We then cycled across the street to the much larger Cenote Escondido. This felt more like a lake as it was surrounded by reeds and the water wasn’t as clear. However, it did have diving boards and plenty of spaces for picnics around the edge. 

If you’re considering visiting these two cenotes, it’s worth going to both. But it might be better to start with Escondido and finish at the relaxing Cristal. Not only because Cristal is more relaxing, but it also puts you on the right side of the road for getting back to Tulum.

yucatan peninsula beach

Beach clubs

Tulum is famous for its beach clubs, which bring in a lot of British and American tourists to the area. Staying at Casa Agape meant we had access to Beach Club Casa María located inside Hotel Diamante K. We visited one afternoon, and it was prett much what you’d expect from a Tulum beach club.
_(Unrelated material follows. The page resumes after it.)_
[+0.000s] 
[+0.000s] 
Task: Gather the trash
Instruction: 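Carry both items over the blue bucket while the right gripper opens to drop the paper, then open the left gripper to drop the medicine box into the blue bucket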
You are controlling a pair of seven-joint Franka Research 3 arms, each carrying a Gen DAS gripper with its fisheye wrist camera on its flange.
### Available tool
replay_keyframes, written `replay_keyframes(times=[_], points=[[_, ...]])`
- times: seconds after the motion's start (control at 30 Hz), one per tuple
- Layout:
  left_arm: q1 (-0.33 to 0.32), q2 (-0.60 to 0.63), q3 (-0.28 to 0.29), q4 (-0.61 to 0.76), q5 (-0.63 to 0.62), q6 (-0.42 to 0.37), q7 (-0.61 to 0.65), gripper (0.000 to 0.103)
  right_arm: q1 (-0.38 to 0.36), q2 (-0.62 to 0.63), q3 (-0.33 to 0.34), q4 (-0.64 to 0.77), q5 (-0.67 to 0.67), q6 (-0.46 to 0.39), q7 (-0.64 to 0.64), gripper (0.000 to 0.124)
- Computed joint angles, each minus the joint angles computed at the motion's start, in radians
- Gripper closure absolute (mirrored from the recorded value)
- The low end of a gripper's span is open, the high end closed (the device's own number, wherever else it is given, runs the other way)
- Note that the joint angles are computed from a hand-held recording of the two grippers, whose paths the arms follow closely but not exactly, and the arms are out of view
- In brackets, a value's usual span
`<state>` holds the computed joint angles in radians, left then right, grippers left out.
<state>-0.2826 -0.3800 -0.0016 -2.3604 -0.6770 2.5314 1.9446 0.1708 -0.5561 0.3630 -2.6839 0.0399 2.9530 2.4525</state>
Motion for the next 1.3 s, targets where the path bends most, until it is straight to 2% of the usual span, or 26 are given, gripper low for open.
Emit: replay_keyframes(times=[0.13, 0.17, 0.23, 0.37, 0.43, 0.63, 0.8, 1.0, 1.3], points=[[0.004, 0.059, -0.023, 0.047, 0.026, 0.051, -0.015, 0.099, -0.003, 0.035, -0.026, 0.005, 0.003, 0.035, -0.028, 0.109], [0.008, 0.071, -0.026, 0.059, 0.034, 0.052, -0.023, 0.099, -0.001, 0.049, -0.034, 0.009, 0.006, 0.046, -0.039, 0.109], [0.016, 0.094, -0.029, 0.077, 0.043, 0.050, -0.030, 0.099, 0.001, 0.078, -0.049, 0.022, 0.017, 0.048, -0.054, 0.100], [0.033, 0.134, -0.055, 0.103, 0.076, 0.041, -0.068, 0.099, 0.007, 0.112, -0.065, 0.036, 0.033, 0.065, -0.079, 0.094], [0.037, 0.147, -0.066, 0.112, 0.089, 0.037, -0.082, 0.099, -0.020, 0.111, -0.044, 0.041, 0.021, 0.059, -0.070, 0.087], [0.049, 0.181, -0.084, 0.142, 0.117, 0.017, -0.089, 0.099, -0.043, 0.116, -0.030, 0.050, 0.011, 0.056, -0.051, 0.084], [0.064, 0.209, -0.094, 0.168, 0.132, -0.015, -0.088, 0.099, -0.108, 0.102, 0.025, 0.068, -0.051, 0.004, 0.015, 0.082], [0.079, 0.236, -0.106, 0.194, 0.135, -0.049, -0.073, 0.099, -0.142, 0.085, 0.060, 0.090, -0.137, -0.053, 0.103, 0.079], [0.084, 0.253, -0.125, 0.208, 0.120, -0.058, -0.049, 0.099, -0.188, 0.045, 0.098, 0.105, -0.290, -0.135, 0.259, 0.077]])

Deep house music, expensive food, and tables full of rich white people (yeah okay… but you know what I mean!) So we opted for a standard sunbed-and-bottled-beer beach experience after that. However, since access was included in the price of our stay, it was worth checking out.

yucatan peninsula beach

Tulum Beach

Every year, the beaches in Yucatan and Quintana Roo experience sargassum season. Tonnes of brown, grass-like seaweed washes into the shore at the end of March and start of April. Of course, this was right when we arrived, and the shoreline in some areas was thick with sargassum.

When it's been left for too long, sargassum smells unpleasant. But in Tulum they’re aware of the recurring issue and have teams that rake it up in an attempt to clear it each day.

Tulum also has issues with drug cartels and soldiers with machine guns can often be seen walking up and down the beach. It's meant to be a protection for tourists. But coming from the UK and being unused to seeing guns everywhere, it was a bit off-putting. However, that wasn't going to dull our experience. 

beach in mexico

From the warm, crystal clear sea and white sand to the beach bar serving ice cold beers and the vendors selling fresh mango covered in spicy tajin seasoning, Tulum beach is pretty idyllic. We relaxed on sun loungers at one of the stations offering massages. Here we got two beds for half the price that other spots were asking for. So it’s worth wandering among a few to check for prices.

We cycled to Tulum beach from downtown. The route follows a cycle lane next to the main road and down the track past the beach clubs. We were able to lock our bikes safely at a heavily used cycle park for free. It’s a huge stretch of beach that you could explore different areas of each day. But since our time was limited we stayed in the Playa Las Palmas area.

coba ruins mexico

Coba Ruins

We drove from Tulum to the Coba Ruins, which took about 50 minutes and was a straight-forward drive along the 109. Bus tours and public buses are also available for this route and take about 1 hour. Once at the ruins, we hired bikes from the entrance. They’re not in great condition, but they’re fine and cheap. Plus, being able to cycle around the large forest site made things much quicker and easier. 

cycling at coba ruins

by @tomokas

The Coba Ruins are some of the most popular ancient ruins in Mexico and one of the best day trips from Tulum. Rather than joining a walking tour, we took about 1.5 hours exploring each section of the ancient Mayan city by ourselves.

Planning which ruins to visit in Mexico can be overwhelming. There are just so many, it can feel like they're much of a muchness. But we’d definitely recommend Coba as one of the most fascinating historical sites.

Cenote Multum Ha

Cenote Multum Ha

After our trip to the Coba Ruins, we went to Cenote Multum Ha. Cenotes are natural pits that occur when bedrock sinks under the water. Multum Ha, however, is still a cave where you swim within the cavern with crystal clear water. You enter via a 100-step wooden spiral staircase. So it’s not the one for claustrophobic people. But it’s a unique cenote experience. 

Cenote Multum Ha

We had Multum Ha to ourselves right up until we were about to leave, which is pretty rare considering how popular cenotes are. But since this one is about a 10 minute drive down a gravel track from the main road, it’s not as busy as some of the others.